James T. Kirk has contact with the following people (and one event):
- Ensign Mayweather (now a captain on a transport ship)
- Lt. Malcolm Reed (now head of Starfleet Academy)
- Jonathan Archer Building (or rather, the Henry Archer building, as the author is always quick to point out)
- Phlox (Sim) (Kirk befriends Phlox at the Denobulan’s bar on Starbase 12)
- Hoshi (Taurus 4) (He doesn’t have direct contact per se, but she is there and Phlox later comfirms it)
- The Kolvoord Starburst (would you believe Kirk witnessed the last attempt of this maneuver which resulted in it being banned and then later attempted by Cadet Wesley Crusher and friends in TNG?)

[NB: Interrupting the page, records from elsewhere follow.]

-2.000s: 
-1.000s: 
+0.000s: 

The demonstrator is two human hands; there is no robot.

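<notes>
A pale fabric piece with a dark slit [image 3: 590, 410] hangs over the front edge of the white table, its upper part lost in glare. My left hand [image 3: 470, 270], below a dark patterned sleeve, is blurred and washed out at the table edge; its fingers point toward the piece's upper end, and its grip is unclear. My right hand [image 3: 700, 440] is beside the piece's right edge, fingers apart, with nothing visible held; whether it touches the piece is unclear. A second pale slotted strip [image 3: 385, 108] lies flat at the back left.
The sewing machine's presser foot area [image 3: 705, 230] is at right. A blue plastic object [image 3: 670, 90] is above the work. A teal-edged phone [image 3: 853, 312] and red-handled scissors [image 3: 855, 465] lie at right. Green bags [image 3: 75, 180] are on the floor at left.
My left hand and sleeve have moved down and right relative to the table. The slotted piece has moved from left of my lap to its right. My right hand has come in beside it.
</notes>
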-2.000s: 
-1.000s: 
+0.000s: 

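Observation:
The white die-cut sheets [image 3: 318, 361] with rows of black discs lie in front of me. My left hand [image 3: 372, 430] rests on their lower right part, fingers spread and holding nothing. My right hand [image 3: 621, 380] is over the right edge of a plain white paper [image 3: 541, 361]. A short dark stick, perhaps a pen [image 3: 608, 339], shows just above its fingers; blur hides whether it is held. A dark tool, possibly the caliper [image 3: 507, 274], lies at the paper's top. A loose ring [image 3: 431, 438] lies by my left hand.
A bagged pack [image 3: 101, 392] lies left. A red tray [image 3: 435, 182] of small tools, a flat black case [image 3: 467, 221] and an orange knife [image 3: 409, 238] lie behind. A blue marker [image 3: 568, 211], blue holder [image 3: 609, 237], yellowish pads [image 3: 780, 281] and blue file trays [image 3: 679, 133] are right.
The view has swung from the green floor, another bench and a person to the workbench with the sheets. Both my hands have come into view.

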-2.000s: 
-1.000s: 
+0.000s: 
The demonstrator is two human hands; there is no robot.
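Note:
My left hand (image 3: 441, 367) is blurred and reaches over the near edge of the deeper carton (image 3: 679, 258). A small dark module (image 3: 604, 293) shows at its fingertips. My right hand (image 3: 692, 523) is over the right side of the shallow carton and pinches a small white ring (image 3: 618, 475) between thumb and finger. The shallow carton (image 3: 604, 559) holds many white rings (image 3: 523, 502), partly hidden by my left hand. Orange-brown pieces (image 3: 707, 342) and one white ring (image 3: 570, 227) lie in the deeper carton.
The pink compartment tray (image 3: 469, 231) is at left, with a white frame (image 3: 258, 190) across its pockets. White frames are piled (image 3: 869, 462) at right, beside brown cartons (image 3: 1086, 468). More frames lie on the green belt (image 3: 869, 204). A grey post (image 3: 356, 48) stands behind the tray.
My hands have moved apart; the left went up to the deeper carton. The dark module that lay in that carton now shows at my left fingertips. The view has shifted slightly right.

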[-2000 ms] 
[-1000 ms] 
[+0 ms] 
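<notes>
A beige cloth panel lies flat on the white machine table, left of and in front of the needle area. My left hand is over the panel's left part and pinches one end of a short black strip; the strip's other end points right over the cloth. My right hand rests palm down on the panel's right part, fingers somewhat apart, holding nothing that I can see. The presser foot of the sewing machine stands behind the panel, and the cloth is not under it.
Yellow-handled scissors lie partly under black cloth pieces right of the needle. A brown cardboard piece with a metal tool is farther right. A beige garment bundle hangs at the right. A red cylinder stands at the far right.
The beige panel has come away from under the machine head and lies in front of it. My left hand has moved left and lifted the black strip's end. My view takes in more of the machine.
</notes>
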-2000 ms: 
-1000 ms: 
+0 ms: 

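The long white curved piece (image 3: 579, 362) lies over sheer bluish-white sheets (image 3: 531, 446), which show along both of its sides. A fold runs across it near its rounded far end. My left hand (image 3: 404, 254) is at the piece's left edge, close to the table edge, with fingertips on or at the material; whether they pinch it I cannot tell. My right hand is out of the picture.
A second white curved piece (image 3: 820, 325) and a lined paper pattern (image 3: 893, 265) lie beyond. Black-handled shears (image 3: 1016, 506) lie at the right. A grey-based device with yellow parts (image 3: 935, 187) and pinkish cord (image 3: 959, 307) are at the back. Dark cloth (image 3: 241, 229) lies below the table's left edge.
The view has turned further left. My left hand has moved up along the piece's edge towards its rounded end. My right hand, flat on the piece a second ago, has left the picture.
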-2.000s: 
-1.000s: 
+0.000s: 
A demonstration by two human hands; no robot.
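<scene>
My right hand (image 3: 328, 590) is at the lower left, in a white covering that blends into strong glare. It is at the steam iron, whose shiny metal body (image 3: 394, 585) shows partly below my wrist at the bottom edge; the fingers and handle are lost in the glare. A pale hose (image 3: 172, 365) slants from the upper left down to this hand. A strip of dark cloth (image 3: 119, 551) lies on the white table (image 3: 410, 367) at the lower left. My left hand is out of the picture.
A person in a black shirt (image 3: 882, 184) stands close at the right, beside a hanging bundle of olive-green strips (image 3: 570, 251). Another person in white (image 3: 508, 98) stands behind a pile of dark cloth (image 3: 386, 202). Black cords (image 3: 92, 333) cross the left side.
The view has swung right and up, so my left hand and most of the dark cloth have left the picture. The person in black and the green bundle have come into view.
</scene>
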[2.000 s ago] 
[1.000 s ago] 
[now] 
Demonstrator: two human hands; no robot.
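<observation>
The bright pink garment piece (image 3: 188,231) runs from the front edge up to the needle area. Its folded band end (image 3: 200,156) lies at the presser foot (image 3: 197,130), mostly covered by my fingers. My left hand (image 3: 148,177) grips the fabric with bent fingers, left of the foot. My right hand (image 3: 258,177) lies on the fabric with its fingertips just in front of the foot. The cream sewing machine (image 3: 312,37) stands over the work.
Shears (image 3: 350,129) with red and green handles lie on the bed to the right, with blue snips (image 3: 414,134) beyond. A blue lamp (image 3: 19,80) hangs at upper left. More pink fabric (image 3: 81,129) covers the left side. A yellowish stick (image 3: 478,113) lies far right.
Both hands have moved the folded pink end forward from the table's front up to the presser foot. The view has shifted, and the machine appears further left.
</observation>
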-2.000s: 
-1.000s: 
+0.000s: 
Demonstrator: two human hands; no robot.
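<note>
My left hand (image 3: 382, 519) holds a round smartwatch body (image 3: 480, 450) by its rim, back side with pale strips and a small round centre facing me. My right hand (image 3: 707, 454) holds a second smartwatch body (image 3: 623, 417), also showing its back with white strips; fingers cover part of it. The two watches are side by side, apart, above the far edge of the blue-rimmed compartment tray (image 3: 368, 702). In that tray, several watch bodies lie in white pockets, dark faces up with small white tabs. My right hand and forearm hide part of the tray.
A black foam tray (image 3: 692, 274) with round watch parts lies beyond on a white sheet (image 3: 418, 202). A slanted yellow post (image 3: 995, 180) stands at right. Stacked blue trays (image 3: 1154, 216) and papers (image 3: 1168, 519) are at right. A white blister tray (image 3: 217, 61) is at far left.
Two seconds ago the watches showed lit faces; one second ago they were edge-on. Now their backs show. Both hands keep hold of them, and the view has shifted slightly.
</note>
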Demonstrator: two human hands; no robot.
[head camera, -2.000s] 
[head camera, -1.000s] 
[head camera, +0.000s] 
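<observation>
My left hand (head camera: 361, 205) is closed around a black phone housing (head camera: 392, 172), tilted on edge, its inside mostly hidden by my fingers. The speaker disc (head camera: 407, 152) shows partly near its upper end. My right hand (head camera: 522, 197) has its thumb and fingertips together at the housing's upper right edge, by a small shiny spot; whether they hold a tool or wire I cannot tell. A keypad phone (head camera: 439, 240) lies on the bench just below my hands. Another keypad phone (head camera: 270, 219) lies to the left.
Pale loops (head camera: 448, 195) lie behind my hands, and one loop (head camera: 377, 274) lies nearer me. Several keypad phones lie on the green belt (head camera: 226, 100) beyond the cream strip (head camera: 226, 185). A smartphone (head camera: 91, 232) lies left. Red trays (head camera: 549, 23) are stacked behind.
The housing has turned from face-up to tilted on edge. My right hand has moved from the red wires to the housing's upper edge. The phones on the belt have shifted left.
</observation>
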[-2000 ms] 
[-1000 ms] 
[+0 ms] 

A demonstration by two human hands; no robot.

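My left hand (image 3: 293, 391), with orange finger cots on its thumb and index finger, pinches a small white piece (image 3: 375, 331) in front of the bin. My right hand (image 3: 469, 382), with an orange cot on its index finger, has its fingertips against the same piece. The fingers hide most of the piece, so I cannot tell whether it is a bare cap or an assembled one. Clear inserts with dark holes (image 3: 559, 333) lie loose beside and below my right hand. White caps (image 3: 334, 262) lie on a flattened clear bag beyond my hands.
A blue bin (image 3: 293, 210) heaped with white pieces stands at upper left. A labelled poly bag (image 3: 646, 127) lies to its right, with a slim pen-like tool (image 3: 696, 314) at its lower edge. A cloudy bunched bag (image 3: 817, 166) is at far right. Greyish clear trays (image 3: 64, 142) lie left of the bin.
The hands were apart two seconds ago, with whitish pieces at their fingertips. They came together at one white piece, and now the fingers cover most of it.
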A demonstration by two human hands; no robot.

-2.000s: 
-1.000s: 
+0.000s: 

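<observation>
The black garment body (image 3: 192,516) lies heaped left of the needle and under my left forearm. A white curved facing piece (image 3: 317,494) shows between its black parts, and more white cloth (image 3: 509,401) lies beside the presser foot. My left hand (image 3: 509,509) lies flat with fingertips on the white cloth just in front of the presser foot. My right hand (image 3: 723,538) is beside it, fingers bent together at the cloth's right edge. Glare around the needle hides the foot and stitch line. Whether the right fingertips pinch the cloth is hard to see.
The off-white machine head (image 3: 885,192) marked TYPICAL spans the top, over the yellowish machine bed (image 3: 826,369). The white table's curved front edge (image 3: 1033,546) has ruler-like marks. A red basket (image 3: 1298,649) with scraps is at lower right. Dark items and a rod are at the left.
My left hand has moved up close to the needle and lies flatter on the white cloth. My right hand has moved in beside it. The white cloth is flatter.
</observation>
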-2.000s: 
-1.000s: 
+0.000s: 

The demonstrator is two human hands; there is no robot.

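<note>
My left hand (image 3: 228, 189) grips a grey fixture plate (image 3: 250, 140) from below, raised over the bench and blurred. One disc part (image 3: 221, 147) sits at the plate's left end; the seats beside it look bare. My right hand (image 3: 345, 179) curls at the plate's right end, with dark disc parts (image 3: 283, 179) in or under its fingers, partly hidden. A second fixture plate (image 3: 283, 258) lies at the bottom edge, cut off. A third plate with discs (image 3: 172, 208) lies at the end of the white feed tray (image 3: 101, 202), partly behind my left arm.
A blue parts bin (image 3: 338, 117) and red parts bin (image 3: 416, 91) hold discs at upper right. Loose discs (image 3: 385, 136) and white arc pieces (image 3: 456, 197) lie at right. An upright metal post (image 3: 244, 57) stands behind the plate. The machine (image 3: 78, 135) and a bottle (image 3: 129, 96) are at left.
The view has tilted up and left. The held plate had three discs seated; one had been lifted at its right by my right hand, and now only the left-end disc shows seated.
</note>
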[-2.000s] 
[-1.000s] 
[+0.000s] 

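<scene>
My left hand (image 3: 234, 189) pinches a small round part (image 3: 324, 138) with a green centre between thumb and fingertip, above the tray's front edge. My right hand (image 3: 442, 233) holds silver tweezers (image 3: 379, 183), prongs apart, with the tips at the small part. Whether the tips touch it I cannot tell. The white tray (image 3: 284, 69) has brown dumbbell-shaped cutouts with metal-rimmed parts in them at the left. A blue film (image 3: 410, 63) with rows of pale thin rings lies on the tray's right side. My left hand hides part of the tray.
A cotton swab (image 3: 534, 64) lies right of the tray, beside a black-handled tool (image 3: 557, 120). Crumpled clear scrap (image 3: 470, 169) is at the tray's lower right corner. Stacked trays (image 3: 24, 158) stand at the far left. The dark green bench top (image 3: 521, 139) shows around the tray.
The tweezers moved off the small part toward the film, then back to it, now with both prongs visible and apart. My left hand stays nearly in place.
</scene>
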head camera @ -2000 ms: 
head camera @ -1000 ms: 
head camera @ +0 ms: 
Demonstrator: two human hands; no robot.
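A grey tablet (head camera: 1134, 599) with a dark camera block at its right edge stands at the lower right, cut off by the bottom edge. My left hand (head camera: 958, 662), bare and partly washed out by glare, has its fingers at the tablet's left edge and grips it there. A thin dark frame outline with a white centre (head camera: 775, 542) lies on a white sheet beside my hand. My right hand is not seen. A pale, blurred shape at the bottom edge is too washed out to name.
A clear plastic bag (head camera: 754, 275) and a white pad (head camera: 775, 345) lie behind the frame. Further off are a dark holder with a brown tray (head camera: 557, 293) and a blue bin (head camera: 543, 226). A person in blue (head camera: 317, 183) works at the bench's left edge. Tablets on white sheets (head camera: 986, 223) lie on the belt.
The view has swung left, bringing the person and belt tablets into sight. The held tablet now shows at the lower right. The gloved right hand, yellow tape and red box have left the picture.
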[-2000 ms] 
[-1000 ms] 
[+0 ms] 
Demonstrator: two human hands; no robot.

But that aside, the book offers a different perspective on the motivations and actions of Captain Kirk. You see his struggle to manage a balance between his career and relationships as well as the ups and downs of his tenure at Starfleet. The book follows Kirk’s life right up to the day before Star Trek: Generations starts.
Here are a couple of things that stood out as odd. First, in Star Trek: Generations, Kirk laments returning to Starfleet and not staying with a woman he loved, and now inside the Nexus he has a chance to do that. I never realized that relationship and decision took place after Star Trek: The Motion Picture, but before Star Trek: The Wrath of Khan. Does this mean Kirk wished he could have gone back and stayed with Antonia and not returned to defeat Khan AND save Earth at least two more times? The second was that Star Trek V: The Final Frontier, was presented as a movie they watched on the planet in which Bread and Circuses takes place. According to this book, Star Trek V apparently never happened, and was just a bizarre movie produced by a planet that had cultural contamination with very close lookalike actors, and a lot of Federation details done right.
“The second was that Star Trek V: The Final Frontier, was presented as a movie they watched on the planet in which Bread and Circuses takes place. According to this book, Star Trek V apparently never happened, and was just a bizarre movie produced by a planet that had cultural contamination with very close lookalike actors, and a lot of Federation details done right.”
Odd. Has this retcon been mentioned in any works before?